*Exercise instructions:* Locate "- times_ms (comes" in the listing below, then output the line holding it and every line after it, exactly and with nothing else.

-------- Records for this exercise --------

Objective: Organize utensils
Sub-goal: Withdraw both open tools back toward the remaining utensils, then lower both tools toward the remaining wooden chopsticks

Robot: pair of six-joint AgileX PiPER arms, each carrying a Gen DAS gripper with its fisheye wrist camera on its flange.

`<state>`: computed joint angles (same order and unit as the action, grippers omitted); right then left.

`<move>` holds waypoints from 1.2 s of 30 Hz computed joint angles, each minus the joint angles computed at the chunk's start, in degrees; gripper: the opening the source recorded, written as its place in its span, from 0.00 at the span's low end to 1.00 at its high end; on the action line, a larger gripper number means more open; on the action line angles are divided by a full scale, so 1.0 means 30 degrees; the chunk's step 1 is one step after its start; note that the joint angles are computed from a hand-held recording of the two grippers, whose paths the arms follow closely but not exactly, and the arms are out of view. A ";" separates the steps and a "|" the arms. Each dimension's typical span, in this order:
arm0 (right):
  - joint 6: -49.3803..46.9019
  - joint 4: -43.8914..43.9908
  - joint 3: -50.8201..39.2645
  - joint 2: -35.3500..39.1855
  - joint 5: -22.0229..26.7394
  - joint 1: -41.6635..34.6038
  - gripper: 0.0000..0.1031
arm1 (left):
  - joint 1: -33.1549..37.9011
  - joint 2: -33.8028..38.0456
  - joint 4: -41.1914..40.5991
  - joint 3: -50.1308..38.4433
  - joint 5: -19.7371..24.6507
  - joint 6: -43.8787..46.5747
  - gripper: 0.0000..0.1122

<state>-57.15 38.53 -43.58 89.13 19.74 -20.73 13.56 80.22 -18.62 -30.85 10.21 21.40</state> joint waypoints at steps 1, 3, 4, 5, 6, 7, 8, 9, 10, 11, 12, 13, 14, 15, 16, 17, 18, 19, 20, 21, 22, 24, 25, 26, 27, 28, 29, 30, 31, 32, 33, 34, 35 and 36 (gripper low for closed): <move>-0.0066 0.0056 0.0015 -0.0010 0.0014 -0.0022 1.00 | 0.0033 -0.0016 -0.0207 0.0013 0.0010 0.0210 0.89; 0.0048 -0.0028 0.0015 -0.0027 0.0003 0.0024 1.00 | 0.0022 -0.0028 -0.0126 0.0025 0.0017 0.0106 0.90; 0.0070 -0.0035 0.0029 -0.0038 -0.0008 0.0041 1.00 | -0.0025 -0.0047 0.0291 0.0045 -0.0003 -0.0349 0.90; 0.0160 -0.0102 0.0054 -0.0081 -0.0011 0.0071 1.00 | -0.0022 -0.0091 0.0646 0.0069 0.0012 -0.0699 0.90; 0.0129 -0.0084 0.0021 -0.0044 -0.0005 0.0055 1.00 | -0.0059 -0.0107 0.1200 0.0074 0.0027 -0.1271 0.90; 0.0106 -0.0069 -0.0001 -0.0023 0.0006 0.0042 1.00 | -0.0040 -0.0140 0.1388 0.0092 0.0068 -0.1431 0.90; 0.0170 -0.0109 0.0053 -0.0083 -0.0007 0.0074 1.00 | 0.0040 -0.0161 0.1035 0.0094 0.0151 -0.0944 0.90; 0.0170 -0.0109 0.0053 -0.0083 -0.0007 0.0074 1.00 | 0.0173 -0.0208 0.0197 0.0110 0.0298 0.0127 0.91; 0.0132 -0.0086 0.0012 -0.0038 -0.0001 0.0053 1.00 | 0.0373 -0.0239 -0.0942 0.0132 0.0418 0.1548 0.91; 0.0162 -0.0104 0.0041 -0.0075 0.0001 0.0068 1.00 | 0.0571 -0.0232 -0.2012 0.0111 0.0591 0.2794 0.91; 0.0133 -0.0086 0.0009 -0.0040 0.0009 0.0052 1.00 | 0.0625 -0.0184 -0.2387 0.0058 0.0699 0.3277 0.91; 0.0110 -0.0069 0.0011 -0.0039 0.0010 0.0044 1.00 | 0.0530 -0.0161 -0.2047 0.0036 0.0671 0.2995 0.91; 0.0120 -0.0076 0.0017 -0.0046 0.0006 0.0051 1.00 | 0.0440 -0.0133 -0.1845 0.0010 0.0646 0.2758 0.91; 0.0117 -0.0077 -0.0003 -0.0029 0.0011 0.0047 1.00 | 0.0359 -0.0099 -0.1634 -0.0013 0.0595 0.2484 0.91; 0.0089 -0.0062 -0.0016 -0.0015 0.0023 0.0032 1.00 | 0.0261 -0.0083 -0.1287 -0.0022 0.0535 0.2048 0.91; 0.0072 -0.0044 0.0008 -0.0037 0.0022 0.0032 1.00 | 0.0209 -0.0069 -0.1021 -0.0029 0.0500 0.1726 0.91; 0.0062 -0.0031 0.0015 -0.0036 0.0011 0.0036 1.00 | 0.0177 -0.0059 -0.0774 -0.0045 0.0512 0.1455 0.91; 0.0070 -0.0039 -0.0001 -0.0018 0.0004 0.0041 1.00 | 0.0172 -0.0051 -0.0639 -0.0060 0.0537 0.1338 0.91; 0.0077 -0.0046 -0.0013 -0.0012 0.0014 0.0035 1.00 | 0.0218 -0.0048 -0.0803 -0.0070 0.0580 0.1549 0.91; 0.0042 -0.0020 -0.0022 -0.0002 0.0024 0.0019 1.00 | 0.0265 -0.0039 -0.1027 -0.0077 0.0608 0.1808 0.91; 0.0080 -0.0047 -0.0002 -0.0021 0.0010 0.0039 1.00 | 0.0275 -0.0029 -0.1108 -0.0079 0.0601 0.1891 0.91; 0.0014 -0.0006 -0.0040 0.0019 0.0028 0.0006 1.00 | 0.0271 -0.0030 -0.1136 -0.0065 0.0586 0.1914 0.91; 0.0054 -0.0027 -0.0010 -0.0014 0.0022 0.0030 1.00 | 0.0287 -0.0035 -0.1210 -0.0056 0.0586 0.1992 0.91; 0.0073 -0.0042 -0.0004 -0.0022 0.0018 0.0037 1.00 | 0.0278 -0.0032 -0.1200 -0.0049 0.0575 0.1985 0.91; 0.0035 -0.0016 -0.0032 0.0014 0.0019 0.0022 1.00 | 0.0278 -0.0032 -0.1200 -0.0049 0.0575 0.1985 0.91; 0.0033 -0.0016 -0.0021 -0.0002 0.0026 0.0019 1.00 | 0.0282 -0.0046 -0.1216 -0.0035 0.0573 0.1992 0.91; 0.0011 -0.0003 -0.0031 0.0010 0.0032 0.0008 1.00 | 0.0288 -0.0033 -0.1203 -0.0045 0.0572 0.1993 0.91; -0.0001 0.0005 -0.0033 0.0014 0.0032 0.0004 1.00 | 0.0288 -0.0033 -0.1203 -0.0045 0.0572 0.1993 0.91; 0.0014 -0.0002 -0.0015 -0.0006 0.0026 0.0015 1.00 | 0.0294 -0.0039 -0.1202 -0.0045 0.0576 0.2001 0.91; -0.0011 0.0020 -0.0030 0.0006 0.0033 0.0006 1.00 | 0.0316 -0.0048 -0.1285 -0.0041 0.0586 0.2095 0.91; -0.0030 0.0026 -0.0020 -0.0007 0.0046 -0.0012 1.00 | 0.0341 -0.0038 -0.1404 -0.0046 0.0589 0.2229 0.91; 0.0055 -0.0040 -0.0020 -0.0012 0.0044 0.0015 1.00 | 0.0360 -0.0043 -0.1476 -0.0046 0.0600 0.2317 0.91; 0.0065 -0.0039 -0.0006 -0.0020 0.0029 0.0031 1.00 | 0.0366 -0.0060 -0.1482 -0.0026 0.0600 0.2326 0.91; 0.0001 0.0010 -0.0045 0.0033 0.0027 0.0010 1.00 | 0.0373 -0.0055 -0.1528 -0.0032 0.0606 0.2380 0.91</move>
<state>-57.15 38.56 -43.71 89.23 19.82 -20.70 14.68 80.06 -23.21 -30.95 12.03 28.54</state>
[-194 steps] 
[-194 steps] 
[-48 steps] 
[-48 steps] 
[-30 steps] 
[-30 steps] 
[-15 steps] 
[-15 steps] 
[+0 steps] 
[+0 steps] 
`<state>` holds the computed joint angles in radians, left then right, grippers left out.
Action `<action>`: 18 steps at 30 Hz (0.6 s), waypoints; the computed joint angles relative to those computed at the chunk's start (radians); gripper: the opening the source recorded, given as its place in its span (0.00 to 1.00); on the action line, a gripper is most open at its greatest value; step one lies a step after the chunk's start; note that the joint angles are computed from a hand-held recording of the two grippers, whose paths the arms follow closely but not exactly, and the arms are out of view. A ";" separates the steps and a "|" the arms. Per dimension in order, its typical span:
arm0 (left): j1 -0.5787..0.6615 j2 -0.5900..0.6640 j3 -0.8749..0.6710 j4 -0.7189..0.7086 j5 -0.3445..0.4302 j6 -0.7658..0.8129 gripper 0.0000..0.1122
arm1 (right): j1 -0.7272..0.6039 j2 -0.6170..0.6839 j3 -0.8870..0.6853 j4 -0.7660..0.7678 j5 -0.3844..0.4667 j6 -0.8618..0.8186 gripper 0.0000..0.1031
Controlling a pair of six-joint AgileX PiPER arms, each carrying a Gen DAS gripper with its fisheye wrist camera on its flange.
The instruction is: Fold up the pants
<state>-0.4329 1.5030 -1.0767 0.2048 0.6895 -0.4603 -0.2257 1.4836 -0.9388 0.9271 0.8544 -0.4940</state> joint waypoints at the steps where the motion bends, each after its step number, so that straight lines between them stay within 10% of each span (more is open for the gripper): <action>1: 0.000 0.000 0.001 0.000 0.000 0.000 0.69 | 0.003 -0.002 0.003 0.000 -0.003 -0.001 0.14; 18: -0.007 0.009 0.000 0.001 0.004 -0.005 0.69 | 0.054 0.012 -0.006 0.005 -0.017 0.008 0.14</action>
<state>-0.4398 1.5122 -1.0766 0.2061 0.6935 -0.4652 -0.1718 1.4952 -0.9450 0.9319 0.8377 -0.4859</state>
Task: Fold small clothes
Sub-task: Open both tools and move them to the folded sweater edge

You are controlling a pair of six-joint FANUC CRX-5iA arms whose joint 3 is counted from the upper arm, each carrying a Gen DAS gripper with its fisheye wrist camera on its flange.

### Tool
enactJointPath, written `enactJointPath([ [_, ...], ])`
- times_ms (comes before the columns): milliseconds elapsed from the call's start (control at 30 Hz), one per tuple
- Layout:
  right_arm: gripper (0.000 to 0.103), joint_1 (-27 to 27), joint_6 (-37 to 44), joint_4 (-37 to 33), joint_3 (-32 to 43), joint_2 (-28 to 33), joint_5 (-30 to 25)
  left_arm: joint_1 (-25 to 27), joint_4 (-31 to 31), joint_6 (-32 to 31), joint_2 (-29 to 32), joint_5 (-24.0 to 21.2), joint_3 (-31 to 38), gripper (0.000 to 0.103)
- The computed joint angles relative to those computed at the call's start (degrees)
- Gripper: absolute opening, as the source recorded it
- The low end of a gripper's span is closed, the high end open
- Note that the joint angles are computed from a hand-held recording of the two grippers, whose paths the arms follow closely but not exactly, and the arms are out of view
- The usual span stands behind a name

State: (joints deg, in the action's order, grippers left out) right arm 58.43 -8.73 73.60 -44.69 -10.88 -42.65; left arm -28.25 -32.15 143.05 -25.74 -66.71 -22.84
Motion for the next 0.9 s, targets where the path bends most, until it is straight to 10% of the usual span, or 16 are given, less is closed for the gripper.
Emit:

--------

*Written response:*
- times_ms (comes before the columns): milliseconds elapsed from the call's start (control at 30 Hz), one per tuple
- Layout:
  right_arm: gripper (0.000 to 0.103), joint_1 (-27 to 27), joint_6 (-37 to 44), joint_4 (-37 to 33), joint_3 (-32 to 43), joint_2 (-28 to 33), joint_5 (-30 to 25)
  left_arm: joint_1 (-25 to 27), joint_4 (-31 to 31), joint_6 (-32 to 31), joint_2 (-29 to 32), joint_5 (-24.0 to 21.2), joint_3 (-31 to 38), gripper (0.000 to 0.103)
- The computed joint angles relative to those computed at the call's start (degrees)
- Gripper: absolute opening, as the source recorded it
- The low end of a gripper's span is closed, the high end open
- Note that the joint angles are computed from a hand-held recording of the two grippers, whose paths the arms follow closely but not exactly, and the arms are out of view
- The usual span stands behind a name

State: (joints deg, in the action's order, grippers left out) right arm 58.43 -8.73 73.60 -44.69 -10.88 -42.65; left arm -28.25 -32.15 143.05 -25.74 -66.71 -22.84
Motion for the next 0.9 s, targets where the path bends most, until it is straight to 10% of the usual span, or 16 are given, less is closed for the gripper.
Emit:

This answer requires nothing further.